The feasibility and safety of combined STN-NBM-DBS in patients with PDD will be assessed to determine whether additional NBM-DBS improves or slows the progression of cognitive decline. Positive results would provide a basic concept for future studies evaluating the efficacy of NBM-DBS in larger PDD cohorts. Indirectly, proof-of-safety of STN-DBS in PDD might influence patient selection for this standard treatment option in advanced PD.
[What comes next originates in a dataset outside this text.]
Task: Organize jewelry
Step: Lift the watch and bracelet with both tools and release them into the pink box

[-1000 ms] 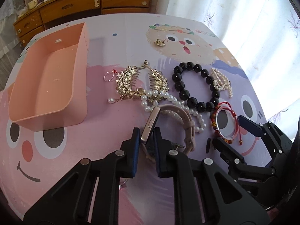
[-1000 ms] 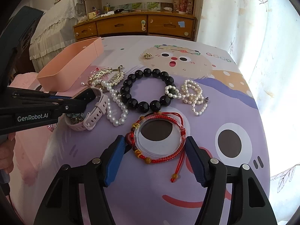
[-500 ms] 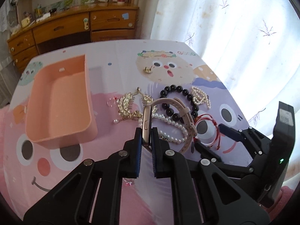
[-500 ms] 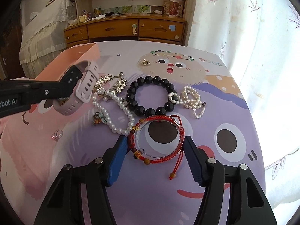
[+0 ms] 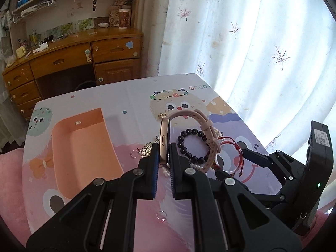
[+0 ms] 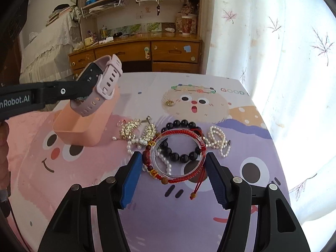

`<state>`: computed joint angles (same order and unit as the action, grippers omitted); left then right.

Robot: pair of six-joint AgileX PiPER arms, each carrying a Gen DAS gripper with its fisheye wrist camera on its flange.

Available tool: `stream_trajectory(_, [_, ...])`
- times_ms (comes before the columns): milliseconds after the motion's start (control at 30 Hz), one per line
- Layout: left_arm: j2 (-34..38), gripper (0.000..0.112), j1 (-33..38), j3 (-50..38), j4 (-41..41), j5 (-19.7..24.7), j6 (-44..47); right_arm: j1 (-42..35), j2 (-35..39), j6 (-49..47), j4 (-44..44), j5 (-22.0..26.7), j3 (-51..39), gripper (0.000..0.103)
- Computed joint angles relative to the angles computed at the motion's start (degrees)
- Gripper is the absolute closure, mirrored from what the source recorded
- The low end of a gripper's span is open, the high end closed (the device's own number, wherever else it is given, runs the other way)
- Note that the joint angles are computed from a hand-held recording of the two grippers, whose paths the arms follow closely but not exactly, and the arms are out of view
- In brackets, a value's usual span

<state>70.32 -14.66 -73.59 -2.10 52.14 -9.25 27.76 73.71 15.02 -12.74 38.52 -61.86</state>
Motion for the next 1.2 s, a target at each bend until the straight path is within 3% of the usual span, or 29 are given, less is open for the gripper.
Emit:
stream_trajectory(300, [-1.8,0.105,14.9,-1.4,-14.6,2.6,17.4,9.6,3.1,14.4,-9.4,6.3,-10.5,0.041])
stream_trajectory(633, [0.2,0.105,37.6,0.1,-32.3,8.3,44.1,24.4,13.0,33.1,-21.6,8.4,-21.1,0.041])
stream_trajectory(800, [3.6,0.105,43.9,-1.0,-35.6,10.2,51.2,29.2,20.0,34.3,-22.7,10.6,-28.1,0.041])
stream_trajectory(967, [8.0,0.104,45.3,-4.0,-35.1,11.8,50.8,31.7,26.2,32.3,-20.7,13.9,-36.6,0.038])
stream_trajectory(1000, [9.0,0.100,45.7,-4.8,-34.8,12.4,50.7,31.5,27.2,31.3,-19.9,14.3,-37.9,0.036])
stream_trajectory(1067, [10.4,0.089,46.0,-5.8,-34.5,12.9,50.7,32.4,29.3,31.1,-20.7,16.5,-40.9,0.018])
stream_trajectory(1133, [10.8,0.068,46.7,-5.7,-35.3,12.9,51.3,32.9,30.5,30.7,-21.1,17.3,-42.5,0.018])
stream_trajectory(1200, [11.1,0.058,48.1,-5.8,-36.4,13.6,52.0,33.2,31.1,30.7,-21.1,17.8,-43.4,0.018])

ClinicalTrials.gov identifier (NCT number): NCT02589925.
帕金森病痴呆(PDD)是晚期疾病常见的非运动症状,与因Meynert基底核(NBM)及其胆碱能终末神经变性导致的明显新皮质胆碱能缺陷有关。在晚期帕金森病中,患者常需接受如输液治疗或脑深部电刺激(DBS)等先进疗法以改善运动控制。然而,伴有痴呆的患者通常因认知功能可能恶化而被排除在DBS治疗之外。但多巴胺能药物显著减少及其随后的副作用风险(如认知衰退、精神病、谵妄)表明,对于帕金森病和帕金森病痴呆晚期患者,重新审慎考虑丘脑底核DBS(STN-DBS)是值得的。在这项1b期研究中,我们将为一组有严重运动波动的帕金森病痴呆患者提供STN-DBS,并结合另外两个电极对NBM进行增强神经刺激。
我们旨在纳入12例轻度至中度严重帕金森病痴呆患者,这些患者符合STN-DBS运动症状的入选标准。符合条件的患者将接受在丘脑底核和NBM双侧植入电极的神经刺激系统。在STN-DBS治疗12周后(访视1/V1),参与者将被随机分组,分别接受NBM有效神经刺激(第1组)或NBM假刺激(第2组)。在盲法治疗24周后(访视2/V2),所有参与者的NBM-DBS将被激活。主要结局将是联合双侧丘脑底核和NBM-DBS的安全性,通过自发报告的不良事件来确定。其他结局指标将包括评估认知、日常生活功能、临床总体印象、运动功能、情绪、行为、照料者负担和健康经济方面的量表变化,以及多项特定领域的认知测试。两个治疗组的评分变化(V1 - V2)将以基线评分为协变量进行协方差分析。
将评估联合丘脑底核- NBM-DBS在帕金森病痴呆患者中的可行性和安全性,以确定额外的NBM-DBS是否能改善或减缓认知衰退的进展。阳性结果将为未来评估NBM-DBS在更大帕金森病痴呆队列中疗效的研究提供基本概念。间接地,帕金森病痴呆患者中丘脑底核DBS的安全性证据可能会影响晚期帕金森病患者对这种标准治疗方案的选择。
ClinicalTrials.gov标识符(NCT编号):NCT02589925。